Hommage à la République – Cameroun : 20 mai 2019, le devoir d’unité nationale

Dans un contexte régionale fébrile avec pour certain pays une violence politique quasi cyclique, dire que le Cameroun traverse une crise sécuritaire dans plusieurs de ces régions n’est pas en soi un déni de la réalité.

Cette situation est cependant sujette à plusieurs interprétations sous fonds d’une aversion à l’endroit du régime. Objectivement, il se trouve que le Cameroun subit depuis près de deux décennies, une agression protéiforme respectueuse d’un agenda méthodiquement distillé.  Cette dynamique conflictuelle observée à partir des phénomènes de coupeurs de routes dans le septentrion, de la piraterie maritime dans le Golfe de guinée, des attaques terroristes de Boko Haram dans l’Extrême Nord, du braconnage dans le Nord, de la prise d’otages dans l’Adamaoua, et de l’insécurité transfrontalière  à l’Est, a généré une crise sur les plans, humanitaire, politique et social.

 

Au-delà des appuis multiformes qu’il a reçus, le Cameroun n’a pas cessé d’assumer ses responsabilités.

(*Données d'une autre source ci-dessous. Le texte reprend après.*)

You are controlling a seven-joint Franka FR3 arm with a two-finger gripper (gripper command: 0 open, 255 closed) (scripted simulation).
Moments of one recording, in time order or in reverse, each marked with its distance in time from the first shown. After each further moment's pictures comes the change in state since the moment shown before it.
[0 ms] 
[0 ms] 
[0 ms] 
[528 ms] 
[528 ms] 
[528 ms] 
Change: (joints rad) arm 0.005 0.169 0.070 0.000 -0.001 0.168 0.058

Ces conflits qui se caractérisent par leur durée, leur complexité, n’ont suscité pour la communauté internationale qu’un intérêt marginal ; et ce malgré la présence de près de 500 000 réfugiés accueillis dans la pure tradition de la fraternité et de la solidarité africaines, en défiant la logique des quotas très à la mode sous d’autres cieux.

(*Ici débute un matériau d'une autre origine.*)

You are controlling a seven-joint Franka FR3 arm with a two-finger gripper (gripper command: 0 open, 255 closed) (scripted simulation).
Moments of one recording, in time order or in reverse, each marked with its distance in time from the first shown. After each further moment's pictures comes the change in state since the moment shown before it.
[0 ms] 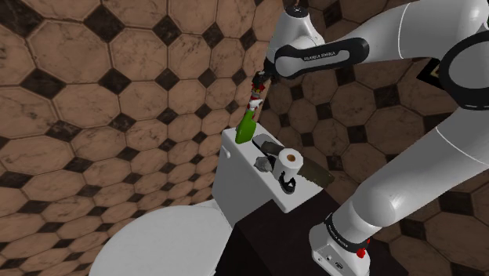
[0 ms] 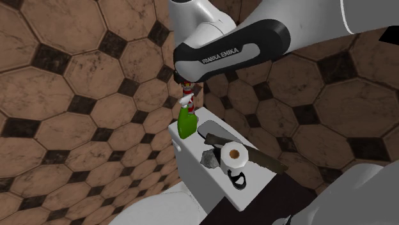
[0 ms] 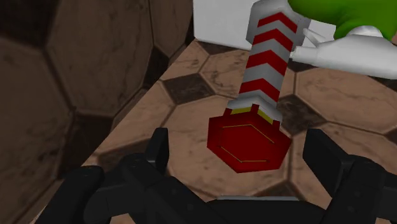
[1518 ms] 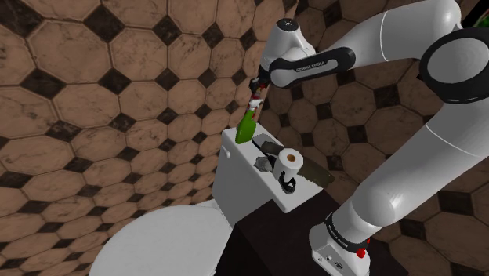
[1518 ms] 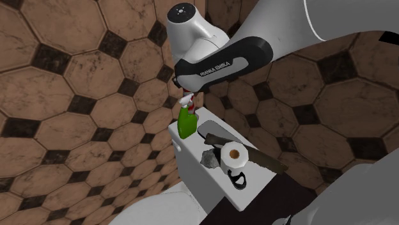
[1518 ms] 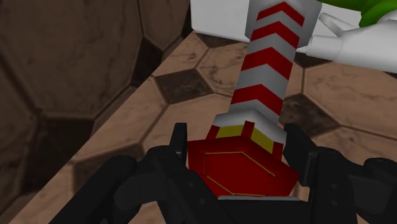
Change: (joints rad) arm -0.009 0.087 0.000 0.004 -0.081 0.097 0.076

Le phénotype de la crise dans les régions du Nord-Ouest et du Sud-Ouest, bien que différent des précédents, relèvent cependant des mêmes enjeux moraux ; et le Cameroun y applique sa doctrine humanitaire antérieurement saluée par ses partenaires. A l’instar de toute Nation menacée, la riposte républicaine se destine à endiguer tout projet consistant à la fragilisation du principe d’intangibilité des frontières et d’indivisibilité. Cette posture républicaine de l’Etat soulève la question de l’intervention internationale, sous le prisme de la surenchère politicienne qui dénonce le non-respect par les institutions, des principes des droits de l’homme et des libertés individuelles.

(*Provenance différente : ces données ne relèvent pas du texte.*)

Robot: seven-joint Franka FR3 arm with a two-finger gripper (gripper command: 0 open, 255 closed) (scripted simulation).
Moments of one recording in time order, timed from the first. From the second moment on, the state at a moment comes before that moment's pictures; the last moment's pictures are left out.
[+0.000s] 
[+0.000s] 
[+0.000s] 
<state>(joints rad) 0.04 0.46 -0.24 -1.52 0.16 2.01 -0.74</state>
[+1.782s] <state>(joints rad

Les interventions internationales du moins, celles déclenchées dans l’urgence sont sujettes aux contingences du moment, fruit de débats entre le possible et l’idéal, les intérêts et la morale. À l’analyse, le Cameroun jaloux de sa souveraineté se soumet à l’exercice d’une dynamique consensuelle observée à partir des récentes déclarations du Premier Ministre sous l’impulsion du Chef de l’Etat.